Saturday, June 29, 2013

Once Upon a Time...

It was Halloween night, 1994, when my parents received the diagnosis that I had Type I Diabetes.  At three years old, I had no idea of what was happening, or how my life would change.  I remember standing in the hospital shower looking at my thighs covered in Barbie Band-Aids, asking my dad why they continued to give me shots.  I remember sitting in the backseat of my mom’s old car asking for a sip of Mt. Dew because I was thirsty, and my parents telling me no.

Elementary school was a time for discovering that I was much different than my classmates.  At lunchtime, no one's mother came to see their child, yet mine arrived like clockwork every single day.  The worst part about her visit was when my good friend Luke Jones, a chubby, freckled face boy who I always played basketball with at recess started to make a game out of guessing my blood sugars.  He would yell out a number beforehand and after my mother would check, she’d tell everyone what it was.  To my friends it was a game, but for me, it made me feel like crawling in a hole and never coming out.  Why couldn’t I eat my lunch in peace?  Why couldn’t I be like everyone else?  Wishing to be “normal” was an everyday occurrence.

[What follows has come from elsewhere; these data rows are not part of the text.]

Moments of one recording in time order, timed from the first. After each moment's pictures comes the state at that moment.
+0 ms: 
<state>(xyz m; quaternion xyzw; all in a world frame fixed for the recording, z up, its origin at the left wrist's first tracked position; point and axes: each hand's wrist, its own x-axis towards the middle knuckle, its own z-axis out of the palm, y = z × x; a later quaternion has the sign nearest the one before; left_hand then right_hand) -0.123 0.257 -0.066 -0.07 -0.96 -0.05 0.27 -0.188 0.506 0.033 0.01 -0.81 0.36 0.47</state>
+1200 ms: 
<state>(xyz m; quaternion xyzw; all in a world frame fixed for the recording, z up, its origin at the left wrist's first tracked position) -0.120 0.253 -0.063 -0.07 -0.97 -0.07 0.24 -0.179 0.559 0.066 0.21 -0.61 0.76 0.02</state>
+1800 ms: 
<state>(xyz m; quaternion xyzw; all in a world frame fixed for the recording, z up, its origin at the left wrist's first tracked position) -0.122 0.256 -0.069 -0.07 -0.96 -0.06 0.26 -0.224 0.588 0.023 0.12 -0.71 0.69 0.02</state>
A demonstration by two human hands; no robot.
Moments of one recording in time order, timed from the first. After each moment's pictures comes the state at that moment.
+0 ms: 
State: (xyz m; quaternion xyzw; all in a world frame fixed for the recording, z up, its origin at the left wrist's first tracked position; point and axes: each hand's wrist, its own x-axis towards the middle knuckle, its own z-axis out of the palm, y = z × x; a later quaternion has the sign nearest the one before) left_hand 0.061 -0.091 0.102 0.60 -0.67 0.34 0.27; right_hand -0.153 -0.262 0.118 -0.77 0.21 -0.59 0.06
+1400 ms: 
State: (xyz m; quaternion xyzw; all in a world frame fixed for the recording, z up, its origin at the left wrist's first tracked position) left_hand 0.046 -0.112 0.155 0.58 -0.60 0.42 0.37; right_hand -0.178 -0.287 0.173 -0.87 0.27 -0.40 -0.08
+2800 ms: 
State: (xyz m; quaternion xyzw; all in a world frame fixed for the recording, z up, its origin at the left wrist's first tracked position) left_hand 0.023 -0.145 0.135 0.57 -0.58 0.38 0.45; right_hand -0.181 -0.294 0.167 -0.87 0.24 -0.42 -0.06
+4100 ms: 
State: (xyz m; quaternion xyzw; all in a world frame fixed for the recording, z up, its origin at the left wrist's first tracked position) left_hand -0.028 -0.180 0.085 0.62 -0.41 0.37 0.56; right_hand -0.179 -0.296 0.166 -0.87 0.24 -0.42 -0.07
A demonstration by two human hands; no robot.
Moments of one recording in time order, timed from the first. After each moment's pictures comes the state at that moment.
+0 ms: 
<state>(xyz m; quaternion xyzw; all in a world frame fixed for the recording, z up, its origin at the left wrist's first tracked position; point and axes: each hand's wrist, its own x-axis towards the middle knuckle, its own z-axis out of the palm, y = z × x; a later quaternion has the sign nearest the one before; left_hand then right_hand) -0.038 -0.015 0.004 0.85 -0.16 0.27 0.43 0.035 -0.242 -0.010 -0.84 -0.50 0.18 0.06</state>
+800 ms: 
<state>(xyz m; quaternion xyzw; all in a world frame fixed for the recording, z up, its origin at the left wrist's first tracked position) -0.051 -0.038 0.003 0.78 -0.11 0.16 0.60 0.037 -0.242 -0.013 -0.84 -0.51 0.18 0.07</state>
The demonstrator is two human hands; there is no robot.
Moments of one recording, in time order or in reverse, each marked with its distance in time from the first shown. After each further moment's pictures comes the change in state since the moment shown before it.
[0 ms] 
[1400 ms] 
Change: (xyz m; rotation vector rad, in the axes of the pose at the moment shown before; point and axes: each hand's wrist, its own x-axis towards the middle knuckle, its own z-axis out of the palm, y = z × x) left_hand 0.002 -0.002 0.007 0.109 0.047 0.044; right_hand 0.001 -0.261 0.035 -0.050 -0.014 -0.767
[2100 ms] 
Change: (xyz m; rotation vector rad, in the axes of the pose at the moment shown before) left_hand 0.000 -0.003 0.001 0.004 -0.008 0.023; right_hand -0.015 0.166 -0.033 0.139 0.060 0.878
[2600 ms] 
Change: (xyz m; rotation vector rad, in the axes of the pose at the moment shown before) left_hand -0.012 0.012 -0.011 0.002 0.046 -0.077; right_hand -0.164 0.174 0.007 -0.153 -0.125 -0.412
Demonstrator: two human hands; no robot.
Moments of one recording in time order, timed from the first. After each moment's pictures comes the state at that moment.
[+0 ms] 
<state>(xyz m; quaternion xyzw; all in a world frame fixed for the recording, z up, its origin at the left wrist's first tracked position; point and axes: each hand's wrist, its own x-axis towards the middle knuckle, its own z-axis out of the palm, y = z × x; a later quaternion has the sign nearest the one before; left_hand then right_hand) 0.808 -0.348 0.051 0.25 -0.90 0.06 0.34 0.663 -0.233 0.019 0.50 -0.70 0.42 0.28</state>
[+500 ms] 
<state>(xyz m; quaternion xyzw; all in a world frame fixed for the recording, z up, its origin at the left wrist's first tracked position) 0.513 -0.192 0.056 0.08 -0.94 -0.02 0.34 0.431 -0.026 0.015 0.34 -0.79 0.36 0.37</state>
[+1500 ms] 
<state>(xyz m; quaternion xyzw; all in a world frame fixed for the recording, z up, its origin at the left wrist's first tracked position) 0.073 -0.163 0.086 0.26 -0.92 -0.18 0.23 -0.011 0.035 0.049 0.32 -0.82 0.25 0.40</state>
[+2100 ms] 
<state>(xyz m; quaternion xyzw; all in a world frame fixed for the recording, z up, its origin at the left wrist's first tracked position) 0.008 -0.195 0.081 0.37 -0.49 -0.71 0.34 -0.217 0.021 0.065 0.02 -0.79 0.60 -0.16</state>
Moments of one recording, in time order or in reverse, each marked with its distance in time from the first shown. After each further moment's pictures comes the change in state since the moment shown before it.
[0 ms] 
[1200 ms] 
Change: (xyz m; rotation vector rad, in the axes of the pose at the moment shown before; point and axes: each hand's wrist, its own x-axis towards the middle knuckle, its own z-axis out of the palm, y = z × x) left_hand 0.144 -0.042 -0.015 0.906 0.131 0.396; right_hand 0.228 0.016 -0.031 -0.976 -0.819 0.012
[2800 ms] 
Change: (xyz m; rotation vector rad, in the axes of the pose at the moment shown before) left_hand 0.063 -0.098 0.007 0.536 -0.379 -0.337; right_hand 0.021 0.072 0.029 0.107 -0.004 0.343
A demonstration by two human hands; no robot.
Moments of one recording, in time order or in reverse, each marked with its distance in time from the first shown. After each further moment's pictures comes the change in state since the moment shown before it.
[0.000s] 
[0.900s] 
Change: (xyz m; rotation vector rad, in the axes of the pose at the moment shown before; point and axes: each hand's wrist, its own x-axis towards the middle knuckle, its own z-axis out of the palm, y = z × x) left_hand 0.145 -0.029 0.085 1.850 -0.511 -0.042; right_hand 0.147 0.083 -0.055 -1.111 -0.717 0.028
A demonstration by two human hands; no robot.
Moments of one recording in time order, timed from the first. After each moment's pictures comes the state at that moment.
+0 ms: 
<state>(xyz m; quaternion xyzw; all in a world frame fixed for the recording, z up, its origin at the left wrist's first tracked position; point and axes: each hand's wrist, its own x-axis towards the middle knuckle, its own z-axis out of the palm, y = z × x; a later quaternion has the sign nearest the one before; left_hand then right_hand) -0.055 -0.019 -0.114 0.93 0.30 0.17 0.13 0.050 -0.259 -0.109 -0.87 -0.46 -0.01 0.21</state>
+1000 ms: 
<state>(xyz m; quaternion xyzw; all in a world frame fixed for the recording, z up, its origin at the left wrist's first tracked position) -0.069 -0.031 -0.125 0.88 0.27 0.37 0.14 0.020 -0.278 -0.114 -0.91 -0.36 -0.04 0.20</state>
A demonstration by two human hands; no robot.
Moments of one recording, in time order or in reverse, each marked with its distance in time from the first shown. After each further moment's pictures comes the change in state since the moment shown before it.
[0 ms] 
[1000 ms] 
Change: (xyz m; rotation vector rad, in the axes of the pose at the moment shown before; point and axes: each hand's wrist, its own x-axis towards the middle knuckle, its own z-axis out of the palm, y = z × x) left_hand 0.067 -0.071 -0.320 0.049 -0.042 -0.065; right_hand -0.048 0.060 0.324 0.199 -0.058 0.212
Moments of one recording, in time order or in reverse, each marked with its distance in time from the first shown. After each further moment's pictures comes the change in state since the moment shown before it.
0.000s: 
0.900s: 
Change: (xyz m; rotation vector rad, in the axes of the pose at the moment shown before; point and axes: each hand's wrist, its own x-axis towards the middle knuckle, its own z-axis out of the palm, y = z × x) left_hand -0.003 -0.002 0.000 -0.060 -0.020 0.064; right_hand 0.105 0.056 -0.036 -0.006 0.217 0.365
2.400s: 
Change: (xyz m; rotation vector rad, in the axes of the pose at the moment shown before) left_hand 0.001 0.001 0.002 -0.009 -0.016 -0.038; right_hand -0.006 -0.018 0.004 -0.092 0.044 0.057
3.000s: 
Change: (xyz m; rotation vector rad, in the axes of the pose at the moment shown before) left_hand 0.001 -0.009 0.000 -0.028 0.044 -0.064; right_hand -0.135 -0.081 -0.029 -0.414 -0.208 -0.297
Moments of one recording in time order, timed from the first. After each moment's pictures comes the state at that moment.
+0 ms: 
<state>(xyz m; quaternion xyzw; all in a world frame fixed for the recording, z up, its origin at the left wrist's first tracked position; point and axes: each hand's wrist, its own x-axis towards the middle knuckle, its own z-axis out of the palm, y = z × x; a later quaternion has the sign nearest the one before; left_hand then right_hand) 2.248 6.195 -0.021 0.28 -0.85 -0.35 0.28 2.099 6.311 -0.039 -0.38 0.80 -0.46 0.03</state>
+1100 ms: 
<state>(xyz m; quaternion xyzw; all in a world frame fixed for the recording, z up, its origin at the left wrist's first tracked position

In sixth grade I got an insulin pump.  Finally, I could be more like everyone else!  With the insulin pump I could have the normal lifestyle I so desperately desired.  As thrilled as I was about this, I never predicted that the pump would be so annoying.  Unfortunately, I now wore a sticker on my forehead telling everyone I was a diabetic.  Everyone and their brother could see my pump clipped to me, and apparently this meant everyone was now entitled to ask me questions, even personal ones. 

A couple of years ago in a college class, after giving a presentation on appropriate nutrition for preschoolers, I asked if there were any questions, secretly hoping no one would raise their hand.  Of course, like usual, a couple of hands went up.

A short blonde-headed girl named Ashley asked, “Do you wear that thing in the shower?” 

At first I did not know what to say.  I was so shocked that she asked me such a personal question, that I hesitated.  “Um, actually I unhook it, even though it is waterproof.  I mean, it would kind of get in the way,” I said.

Another hand shot up, this time it was Sandra’s, an overly curious and nosy elderly lady. “How do you sleep at night with that hooked into you?” she asked. 

Good grief.  Now I wished I could chuck my pump in the ocean, just to prevent people from talking to me about it.  Instead, I responded by saying, “I’ve actually gotten used to it over the years, but I do sometimes wake up if it’s wrapped around me and pulling on my infusion set.  Generally when it starts hurting, I wake up.”

I quickly redirected the class by asking if there were any more questions pertaining to my presentation, and thankfully, they shut up.  I gathered my things and bolted for my seat, where I sat shaking, trying not to make eye contact with anyone.

As much as I hate to admit, diabetes definitely rules my life.  It continues to put a strain on my social life as well as my relationship with my boyfriend, Joe.  There are many times when a low blood sugar interrupts the good times, and when a high blood sugar makes me physically sick.  Diabetes is not as simple as calculating carbs, taking insulin and checking my blood sugar.  It is forced on my mind at all times, and it is the co-pilot in my life journey that I am never, ever, able to ignore.